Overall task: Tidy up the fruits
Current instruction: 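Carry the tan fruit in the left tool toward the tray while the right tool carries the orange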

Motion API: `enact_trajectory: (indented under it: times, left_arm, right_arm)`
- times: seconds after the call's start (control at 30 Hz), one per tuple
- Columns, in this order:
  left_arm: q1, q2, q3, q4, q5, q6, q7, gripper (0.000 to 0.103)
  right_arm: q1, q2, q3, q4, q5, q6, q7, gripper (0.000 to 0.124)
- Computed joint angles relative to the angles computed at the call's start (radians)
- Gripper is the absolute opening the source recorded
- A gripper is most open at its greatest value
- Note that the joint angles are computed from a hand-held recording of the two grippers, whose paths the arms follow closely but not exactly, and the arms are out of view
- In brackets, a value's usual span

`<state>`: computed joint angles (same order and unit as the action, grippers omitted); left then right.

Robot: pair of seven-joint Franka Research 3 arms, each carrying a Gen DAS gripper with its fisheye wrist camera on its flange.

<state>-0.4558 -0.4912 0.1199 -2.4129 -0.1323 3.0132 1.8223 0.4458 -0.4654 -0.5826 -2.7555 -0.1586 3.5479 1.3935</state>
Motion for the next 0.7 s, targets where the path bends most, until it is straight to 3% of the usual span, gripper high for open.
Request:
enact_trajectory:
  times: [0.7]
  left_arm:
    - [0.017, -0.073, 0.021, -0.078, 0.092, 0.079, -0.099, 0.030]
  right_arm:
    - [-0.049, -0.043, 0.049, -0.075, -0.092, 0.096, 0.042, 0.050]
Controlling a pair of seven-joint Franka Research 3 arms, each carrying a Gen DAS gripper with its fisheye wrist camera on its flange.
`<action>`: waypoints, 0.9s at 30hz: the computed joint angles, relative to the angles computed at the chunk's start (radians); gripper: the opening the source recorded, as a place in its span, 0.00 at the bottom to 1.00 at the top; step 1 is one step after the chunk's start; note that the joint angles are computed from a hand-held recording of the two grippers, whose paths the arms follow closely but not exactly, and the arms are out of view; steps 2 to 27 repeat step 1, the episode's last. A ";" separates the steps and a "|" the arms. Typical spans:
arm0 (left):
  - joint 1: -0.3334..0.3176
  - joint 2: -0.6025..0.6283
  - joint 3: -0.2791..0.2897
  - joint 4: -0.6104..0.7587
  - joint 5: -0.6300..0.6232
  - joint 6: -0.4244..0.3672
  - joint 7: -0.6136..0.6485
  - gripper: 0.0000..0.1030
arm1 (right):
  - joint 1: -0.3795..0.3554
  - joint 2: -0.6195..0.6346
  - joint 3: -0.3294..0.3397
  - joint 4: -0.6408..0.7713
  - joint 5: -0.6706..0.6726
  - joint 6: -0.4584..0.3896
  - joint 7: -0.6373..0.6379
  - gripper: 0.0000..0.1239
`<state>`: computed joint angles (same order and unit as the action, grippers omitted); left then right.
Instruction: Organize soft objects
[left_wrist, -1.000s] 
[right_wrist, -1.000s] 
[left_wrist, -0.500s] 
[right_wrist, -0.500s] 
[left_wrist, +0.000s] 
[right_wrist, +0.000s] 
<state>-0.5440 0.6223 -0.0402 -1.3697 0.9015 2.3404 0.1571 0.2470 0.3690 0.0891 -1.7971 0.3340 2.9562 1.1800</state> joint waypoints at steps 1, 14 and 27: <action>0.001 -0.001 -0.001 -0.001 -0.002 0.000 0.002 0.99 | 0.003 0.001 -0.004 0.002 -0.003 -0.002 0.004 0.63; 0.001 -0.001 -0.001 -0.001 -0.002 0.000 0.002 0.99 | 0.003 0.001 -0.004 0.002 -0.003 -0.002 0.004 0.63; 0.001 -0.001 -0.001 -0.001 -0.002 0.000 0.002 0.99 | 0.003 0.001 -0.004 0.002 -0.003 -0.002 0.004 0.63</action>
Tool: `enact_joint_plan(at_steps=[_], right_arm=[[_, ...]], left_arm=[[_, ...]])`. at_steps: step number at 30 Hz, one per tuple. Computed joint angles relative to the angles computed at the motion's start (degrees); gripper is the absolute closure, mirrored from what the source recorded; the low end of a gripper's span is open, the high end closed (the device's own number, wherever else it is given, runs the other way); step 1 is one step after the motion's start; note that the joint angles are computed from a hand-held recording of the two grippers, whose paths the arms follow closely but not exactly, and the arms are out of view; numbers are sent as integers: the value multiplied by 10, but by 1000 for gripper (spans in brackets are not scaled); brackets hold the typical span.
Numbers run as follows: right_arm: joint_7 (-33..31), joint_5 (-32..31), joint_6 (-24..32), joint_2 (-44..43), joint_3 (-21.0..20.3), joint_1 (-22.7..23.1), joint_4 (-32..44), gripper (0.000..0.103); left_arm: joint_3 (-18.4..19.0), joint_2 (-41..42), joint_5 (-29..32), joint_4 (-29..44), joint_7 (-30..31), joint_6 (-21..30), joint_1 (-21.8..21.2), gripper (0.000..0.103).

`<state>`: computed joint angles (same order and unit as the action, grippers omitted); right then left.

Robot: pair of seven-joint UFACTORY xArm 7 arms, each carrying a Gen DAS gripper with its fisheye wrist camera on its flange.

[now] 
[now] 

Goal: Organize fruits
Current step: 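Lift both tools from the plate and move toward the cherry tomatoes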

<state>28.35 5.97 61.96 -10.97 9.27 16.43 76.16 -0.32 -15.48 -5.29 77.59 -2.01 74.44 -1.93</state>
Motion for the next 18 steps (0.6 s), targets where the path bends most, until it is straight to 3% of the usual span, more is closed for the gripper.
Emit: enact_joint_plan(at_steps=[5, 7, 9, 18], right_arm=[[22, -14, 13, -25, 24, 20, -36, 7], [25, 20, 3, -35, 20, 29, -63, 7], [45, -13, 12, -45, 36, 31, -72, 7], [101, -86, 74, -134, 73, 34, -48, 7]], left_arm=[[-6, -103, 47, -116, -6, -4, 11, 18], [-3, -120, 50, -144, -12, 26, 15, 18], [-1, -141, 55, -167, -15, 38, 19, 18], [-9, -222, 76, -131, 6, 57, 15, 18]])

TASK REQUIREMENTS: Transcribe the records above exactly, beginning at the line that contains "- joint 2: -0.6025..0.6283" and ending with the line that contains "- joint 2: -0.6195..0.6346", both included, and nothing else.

RESULT OF THIS EXERCISE:
  - joint 2: -0.6025..0.6283
  - joint 3: -0.2791..0.2897
  - joint 4: -0.6104..0.7587
  - joint 5: -0.6300..0.6232
  - joint 6: -0.4244..0.3672
  - joint 7: -0.6136..0.6485
  - gripper: 0.0000..0.1030
arm1 (right):
  - joint 1: -0.3795..0.3554
  - joint 2: -0.6195..0.6346

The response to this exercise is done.